Fig. 6.The GLS and branch method detects several conserved coding regions that are diverged in two blind mammals, the blind mole rat, and the cape golden mole. Manhattan plots show the genomic location of 184,412 conserved coding regions and their associated P-values computed by the GLS (A) and branch method (B). All conserved coding regions that correspond to exons of the genes with a function in eye development and perception of light (supplementary table 2, Supplementary Material online) are shown in red.
Functional Enrichments of the 208 Genes for Which the GLS and Branch Method Detected Increased Divergence in Blind Mammals.

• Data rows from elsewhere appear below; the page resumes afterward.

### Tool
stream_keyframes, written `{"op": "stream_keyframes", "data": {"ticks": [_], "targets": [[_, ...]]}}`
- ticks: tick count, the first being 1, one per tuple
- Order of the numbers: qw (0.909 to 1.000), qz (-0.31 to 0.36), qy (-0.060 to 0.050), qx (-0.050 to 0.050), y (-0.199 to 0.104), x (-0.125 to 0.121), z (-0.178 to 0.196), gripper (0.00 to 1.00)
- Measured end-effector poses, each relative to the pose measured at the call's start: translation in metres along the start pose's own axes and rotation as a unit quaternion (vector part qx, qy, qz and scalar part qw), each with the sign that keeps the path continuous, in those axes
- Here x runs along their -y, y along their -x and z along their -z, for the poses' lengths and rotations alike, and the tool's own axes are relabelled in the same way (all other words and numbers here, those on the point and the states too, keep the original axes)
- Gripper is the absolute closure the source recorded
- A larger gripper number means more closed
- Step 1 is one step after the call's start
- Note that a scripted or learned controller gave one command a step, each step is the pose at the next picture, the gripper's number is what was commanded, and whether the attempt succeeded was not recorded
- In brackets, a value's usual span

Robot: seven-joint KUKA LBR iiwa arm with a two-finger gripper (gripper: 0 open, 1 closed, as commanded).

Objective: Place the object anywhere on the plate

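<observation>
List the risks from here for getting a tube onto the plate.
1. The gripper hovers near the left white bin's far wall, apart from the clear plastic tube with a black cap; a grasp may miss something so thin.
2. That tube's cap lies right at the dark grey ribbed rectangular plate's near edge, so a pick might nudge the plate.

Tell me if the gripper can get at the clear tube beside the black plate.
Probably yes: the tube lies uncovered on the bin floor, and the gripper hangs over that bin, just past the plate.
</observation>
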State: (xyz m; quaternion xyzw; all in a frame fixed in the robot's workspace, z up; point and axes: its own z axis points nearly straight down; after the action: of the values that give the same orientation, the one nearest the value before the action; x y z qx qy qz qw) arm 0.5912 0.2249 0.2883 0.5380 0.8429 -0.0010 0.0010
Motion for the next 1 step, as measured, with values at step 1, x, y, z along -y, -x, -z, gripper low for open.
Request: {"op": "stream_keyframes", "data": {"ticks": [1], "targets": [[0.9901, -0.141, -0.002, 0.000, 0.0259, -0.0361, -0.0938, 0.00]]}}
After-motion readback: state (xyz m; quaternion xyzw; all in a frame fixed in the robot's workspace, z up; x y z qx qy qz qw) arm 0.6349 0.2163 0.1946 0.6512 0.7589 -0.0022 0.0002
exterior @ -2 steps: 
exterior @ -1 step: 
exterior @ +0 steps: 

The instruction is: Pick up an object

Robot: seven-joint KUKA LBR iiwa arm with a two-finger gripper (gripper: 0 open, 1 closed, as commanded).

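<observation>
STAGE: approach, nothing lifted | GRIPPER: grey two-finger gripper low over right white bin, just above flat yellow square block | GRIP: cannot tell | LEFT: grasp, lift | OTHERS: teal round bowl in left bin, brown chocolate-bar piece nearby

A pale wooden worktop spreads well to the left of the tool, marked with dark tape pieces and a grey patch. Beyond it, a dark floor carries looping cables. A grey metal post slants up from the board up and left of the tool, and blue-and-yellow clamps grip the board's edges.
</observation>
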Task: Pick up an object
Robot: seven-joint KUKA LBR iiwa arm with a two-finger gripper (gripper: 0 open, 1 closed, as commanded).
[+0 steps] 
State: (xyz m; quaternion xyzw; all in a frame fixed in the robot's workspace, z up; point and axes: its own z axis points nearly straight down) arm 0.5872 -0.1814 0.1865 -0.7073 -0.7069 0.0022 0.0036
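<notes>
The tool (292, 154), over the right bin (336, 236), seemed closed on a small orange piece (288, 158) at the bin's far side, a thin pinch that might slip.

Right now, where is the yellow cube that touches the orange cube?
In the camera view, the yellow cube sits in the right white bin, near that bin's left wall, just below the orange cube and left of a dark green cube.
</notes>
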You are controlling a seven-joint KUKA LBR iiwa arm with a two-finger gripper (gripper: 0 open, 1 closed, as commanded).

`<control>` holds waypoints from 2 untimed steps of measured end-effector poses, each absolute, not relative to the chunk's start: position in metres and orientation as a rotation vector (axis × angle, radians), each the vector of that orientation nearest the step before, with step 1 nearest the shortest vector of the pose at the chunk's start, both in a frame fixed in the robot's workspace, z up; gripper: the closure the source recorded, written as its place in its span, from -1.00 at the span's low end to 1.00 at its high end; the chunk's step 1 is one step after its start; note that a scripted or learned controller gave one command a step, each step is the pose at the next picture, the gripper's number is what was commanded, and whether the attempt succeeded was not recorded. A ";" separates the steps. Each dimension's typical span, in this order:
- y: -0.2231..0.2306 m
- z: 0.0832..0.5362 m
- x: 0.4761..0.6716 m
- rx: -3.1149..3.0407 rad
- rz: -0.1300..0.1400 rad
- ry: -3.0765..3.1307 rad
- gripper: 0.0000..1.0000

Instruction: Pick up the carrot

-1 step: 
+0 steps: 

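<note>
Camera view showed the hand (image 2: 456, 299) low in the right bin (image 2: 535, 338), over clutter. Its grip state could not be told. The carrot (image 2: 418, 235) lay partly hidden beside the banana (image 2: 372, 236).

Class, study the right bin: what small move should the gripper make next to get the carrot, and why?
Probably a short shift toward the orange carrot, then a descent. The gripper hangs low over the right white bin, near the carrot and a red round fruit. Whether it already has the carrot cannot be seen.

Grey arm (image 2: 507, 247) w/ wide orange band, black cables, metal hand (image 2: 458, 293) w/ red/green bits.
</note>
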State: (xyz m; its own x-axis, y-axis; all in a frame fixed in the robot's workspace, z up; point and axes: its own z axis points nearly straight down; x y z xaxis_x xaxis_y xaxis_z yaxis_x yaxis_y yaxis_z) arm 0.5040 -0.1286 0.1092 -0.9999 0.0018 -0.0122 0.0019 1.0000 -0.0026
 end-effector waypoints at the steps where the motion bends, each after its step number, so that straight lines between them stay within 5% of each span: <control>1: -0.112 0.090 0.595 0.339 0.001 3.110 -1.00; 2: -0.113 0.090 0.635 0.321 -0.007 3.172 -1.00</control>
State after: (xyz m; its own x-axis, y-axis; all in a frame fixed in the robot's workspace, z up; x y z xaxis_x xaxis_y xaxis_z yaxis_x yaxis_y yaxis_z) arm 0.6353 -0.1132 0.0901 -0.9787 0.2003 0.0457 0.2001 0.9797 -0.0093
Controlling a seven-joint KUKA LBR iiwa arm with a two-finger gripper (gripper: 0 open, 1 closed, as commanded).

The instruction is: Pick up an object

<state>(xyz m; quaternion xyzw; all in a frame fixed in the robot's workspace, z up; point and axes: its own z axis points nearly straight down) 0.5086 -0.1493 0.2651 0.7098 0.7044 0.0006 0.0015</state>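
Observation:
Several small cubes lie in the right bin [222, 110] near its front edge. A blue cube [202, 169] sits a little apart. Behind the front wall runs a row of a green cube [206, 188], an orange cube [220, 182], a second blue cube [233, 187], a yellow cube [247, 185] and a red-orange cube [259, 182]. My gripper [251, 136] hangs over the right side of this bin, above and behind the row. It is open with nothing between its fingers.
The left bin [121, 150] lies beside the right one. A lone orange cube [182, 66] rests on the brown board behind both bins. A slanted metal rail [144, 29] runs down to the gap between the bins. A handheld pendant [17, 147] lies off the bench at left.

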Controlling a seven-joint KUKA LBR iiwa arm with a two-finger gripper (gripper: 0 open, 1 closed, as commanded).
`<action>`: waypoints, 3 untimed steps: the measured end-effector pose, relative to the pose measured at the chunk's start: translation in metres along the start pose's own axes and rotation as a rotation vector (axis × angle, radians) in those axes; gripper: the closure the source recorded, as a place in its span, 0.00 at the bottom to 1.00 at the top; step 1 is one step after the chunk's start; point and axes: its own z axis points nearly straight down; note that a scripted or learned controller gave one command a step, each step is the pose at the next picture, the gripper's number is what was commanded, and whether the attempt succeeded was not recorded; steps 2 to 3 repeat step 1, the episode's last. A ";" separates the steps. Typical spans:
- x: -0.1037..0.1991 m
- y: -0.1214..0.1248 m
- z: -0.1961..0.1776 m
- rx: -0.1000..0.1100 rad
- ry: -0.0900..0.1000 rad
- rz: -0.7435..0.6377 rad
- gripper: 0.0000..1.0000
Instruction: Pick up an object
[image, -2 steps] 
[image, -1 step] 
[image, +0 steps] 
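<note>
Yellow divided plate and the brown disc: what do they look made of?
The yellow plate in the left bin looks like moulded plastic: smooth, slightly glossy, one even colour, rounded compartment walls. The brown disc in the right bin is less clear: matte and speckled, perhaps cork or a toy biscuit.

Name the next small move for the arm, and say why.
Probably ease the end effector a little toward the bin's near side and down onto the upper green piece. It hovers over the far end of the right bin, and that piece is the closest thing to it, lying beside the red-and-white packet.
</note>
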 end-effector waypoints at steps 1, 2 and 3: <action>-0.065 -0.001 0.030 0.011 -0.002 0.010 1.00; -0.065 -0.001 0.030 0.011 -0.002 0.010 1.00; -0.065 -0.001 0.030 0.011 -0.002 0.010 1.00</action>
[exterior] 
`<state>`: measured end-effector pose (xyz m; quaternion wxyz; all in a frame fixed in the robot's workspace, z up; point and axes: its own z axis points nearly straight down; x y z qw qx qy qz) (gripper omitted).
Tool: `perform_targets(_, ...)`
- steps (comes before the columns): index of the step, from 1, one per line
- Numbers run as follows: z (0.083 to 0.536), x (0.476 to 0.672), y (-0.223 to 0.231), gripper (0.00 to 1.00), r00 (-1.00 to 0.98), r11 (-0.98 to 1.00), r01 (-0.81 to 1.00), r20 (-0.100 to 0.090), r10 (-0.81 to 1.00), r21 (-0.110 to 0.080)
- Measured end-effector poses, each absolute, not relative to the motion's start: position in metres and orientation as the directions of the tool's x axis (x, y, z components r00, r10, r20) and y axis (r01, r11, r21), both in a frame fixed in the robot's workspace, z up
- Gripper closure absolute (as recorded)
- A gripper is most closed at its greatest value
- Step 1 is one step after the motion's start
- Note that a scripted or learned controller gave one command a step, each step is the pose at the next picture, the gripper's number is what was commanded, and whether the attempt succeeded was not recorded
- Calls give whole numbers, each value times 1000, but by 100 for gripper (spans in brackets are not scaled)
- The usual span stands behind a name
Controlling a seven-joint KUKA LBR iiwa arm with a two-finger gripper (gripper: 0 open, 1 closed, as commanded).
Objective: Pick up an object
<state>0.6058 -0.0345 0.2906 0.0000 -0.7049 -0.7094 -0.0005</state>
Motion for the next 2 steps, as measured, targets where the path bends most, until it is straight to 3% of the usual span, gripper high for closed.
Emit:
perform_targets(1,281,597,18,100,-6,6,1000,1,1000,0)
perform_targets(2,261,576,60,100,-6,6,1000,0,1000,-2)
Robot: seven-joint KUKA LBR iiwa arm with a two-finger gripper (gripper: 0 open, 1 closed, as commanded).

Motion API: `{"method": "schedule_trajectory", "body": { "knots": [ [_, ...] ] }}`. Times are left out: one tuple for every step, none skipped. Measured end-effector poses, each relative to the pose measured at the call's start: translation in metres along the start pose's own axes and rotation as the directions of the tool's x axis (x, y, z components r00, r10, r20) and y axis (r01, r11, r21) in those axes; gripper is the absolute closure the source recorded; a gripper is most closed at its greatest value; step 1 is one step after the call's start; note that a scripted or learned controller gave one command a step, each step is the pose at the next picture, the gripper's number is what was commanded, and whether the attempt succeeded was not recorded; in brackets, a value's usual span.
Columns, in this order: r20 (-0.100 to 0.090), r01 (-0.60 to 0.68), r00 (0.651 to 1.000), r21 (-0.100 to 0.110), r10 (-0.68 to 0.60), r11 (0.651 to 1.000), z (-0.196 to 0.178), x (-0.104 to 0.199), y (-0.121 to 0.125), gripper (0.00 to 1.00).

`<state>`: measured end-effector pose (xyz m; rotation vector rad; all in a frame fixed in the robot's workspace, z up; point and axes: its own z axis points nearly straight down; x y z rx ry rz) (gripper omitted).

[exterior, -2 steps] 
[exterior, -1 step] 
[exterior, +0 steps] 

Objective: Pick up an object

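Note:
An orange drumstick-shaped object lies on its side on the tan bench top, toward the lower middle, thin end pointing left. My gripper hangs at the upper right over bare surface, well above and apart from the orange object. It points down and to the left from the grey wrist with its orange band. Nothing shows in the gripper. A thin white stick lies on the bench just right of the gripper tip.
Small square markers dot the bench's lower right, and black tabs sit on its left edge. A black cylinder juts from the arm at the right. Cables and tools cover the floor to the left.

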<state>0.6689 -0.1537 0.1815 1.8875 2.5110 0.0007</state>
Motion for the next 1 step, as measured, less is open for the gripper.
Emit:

| Ontology | Adjusted P-value | Genes |
|---|---|---|
| Sensory perception of light stimulus (GO:0050953) | 2.3E−09 | CRYBB1;ABCA4;CRYBB3;CRYBA1;KRT12;CRYBB2;CRYBA4;CACNA1F;ARR3;GUCY2F;USH2A;GABRR2;BFSP2;OPN1MW;RDH5;GJA8;RGR;IMPG1 |
| Visual perception (GO:0007601) | 2.3E−09 | |
| Sensory perception (GO:0007600) | 8.8E−05 | CRYBB1;ABCA4;CRYBB3;CRYBA1;CRYBB2;KRT12;CRYBA4;TAAR3;ARR3;CACNA1F;GUCY2F;USH2A;GABRR2;BFSP2;OPN1MW;RDH5;GJA8;RGR;IMPG1 |
| Lens development in camera-type eye (GO:0002088) | 0.008 | LIM2;CRYBA2;CRYBA1;GJA8;GJE1 |
| Detection of light stimulus (GO:0009583) | 0.011 | OPN1MW;GJA10;ABCA4;RDH5;CACNA2D4;CACNA1F;RGR;GUCY2F |
| Detection of visible light (GO:0009584) | 0.026 | OPN1MW;GJA10;ABCA4;RDH5;CACNA2D4;CACNA1F;GUCY2F |
| Structural constituent of eye lens (GO:0005212) | 1.5E−09 | LIM2;BFSP2;BFSP1;CRYBB1;CRYBB3;CRYBA2;CRYBB2;CRYBA1;CRYBA4 |
| MP0005551_abnormal_eye_electrophysiology | 7.8E−08 | ABCA4;CACNA2D4;CACNA1F;ARR3;USH2A;GUCY2F;GABRR1;GJA10;RDH5;SLC16A8;GJA8;RGS11;RGR |
| MP0002697_abnormal_eye_size | 0.020 | LIM2;HECTD1;HSF4;CRYBA1;CRYBB2;GJA8;GJE1 |
| MP0005193_abnormal_anterior_eye | 0.018 | LIM2;BFSP2;BFSP1;HSF4;KRT12;CRYBB2;CRYBA1;GJA8;LYST;GJE1 |
| MP0003787_abnormal_imprinting | 0.032 | SNRPN;ARID4A;ARID4B |
| MP0008877_abnormal_DNA_methylation | 0.040 | |
| MP0005253_abnormal_eye_physiology | 0.040 | BFSP2;ABCA4;RDH5;GJA8;RGR |
| Zonular cataract (HP:0010920) | 2.6E−07 | BFSP1;CRYBB1;HSF4;CRYBB3;CRYBA1;CRYBB2;CRYBA4;GJA8 |
| Corneal dystrophy (HP:0001131) | 0.007 | OPN1MW;CRYBB1;CRYBB2;KRT12;CRYBA4;GJA8 |
| Nuclear cataract (HP:0100018) | 0.004 | CRYBB1;HSF4;CRYBB3;GJA8 |
| Cataract | 4.6E−09 | LIM2;BFSP2;BFSP1;CRYBB1;CRYBB3;HSF4;CRYBA1;CRYBB2;CRYBA4;GJA8 |
| Retina | 0.009 | CH25H;ABCA4;RDH5;CRYBB2;SLC16A8;RGR;ARR3;IMPG1;TNS1 |
| Lens | 0.044 | TKTL1;LIM2;UHRF2;CRYBB1;CYP3A44;CRYBB3;CRYBA2;CRYBA1;CRYBB2;CRYBA4;GJE1;BFSP2;BFSP1;EWSR1;GJA10;CAPRIN2;HSF4;PCNX;GJA8;BIRC7;AGFG1 |
| Retina | 0.044 | PPM1N;ABCA4;BRAF;CACNA2D4;ARR3;USH2A;GABRR2;GABRR1;PIK3CA;OPN1MW;BC030499;UBN2;FBXL5;IMPG1;DRD4;SERINC4 |
| Crystallin | 5.8E−05 | CRYBB1;CRYBA2;CRYBA1;CRYBB2;CRYBA4 |
Enrichments were computed by Enrichr (Chen et al. 2013).